Task to complete:
Output the entries in full and verbatim, pictures omitted.

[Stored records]
- Opening Delimiter -

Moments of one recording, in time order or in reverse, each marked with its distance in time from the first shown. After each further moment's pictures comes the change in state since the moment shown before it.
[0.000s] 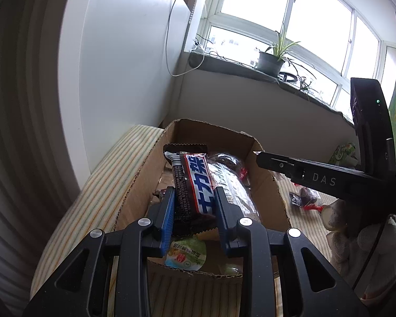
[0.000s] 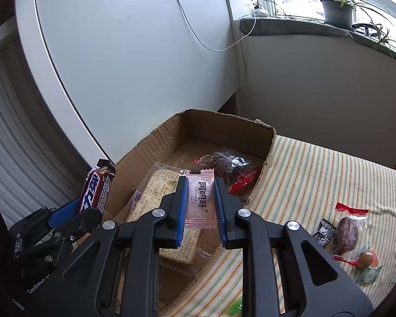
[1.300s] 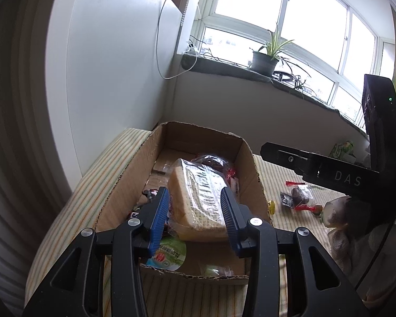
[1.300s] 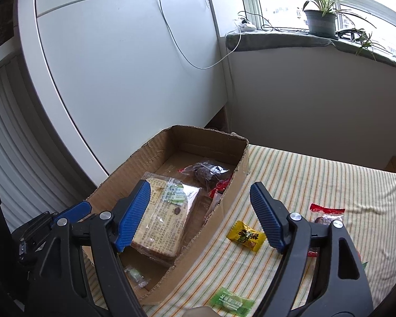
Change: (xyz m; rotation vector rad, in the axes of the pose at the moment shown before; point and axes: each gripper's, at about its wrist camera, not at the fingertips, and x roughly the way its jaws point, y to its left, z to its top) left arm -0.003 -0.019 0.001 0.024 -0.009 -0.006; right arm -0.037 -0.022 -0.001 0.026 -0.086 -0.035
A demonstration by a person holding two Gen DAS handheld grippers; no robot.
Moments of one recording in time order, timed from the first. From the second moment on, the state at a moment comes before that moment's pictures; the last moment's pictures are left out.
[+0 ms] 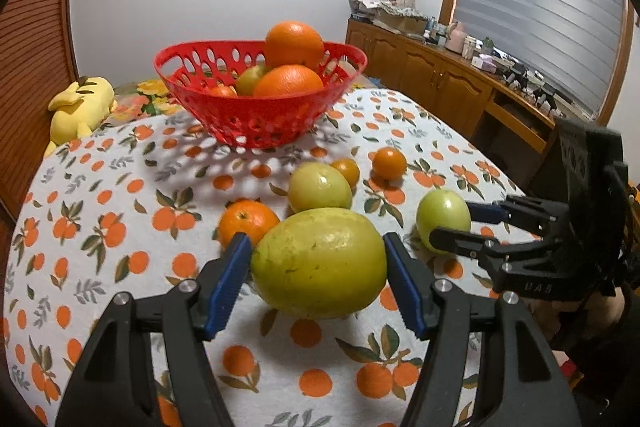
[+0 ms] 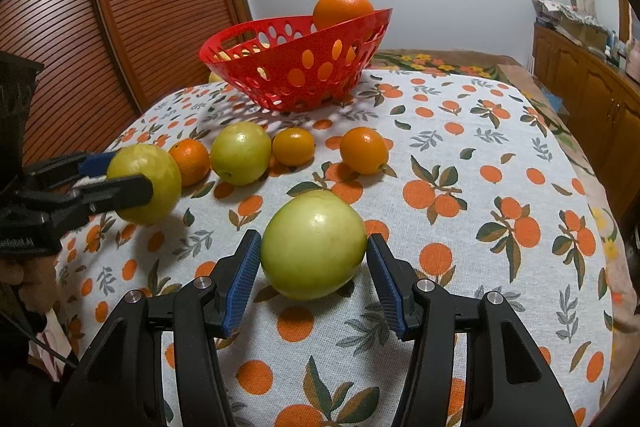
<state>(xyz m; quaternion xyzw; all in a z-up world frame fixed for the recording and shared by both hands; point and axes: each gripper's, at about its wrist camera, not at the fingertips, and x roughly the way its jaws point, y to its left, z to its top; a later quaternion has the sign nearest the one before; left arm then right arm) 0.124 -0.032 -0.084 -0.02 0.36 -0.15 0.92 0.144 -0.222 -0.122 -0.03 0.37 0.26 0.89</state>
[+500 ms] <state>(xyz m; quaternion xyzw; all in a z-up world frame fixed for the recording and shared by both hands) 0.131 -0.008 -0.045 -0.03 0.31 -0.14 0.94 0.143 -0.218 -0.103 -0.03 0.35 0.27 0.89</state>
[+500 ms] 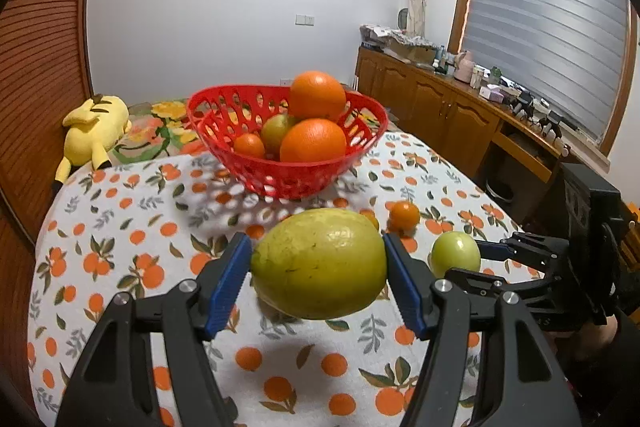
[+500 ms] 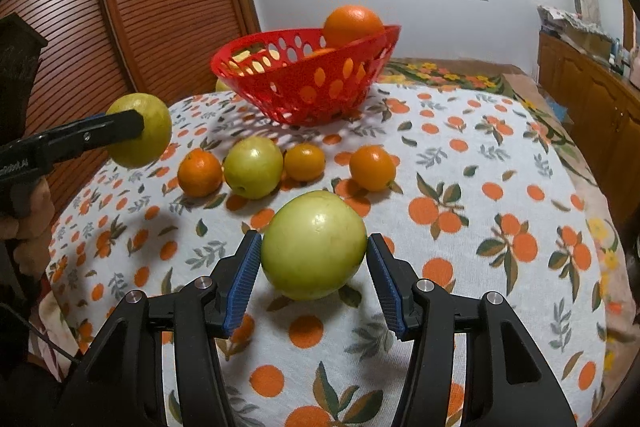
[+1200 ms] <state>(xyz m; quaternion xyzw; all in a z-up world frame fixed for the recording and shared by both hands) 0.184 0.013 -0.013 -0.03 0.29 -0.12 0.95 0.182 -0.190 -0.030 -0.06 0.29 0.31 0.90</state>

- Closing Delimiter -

Output of the task:
Moments of one recording, in time order or in reverse, each marked with its distance in time from the first shown. After each further moment's pictures comes the change in state since the moment shown before it.
[0.000s] 
[0.000s] 
[1.300s] 
[1.300s] 
Change: (xyz m; rotation vector rad, in the axes of the pose at the moment shown before; point and axes: each gripper's, at about its wrist camera, not at the fingertips, and x roughly the way its jaws point, y to its left, z to its top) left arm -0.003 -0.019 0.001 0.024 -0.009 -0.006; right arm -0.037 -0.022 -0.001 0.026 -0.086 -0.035
A demonstration by a person holding two Gen DAS handheld grippers; no robot.
Moments of one recording in time order, timed from the first. From the second moment on, the state at a moment comes before that moment's pictures; the last moment's pictures are left out.
[+0 ms] 
[+0 ms] 
<state>(xyz m; quaternion xyzw; all in a z-up world frame fixed for the recording and shared by both hands; point and axes: each gripper's, at about its wrist camera, not at the fingertips, and x roughly the way its jaws point, y to its left, z to its top; a later quaternion has the sign nearest the one before; left arm then right arm) 0.124 -0.032 -0.084 -0.02 0.36 -0.15 0.92 0.144 -0.222 -0.122 -0.03 0.37 0.26 0.89</state>
[+500 ms] <state>(xyz m; quaternion xyzw; all in a z-up world frame fixed for the recording and shared by both hands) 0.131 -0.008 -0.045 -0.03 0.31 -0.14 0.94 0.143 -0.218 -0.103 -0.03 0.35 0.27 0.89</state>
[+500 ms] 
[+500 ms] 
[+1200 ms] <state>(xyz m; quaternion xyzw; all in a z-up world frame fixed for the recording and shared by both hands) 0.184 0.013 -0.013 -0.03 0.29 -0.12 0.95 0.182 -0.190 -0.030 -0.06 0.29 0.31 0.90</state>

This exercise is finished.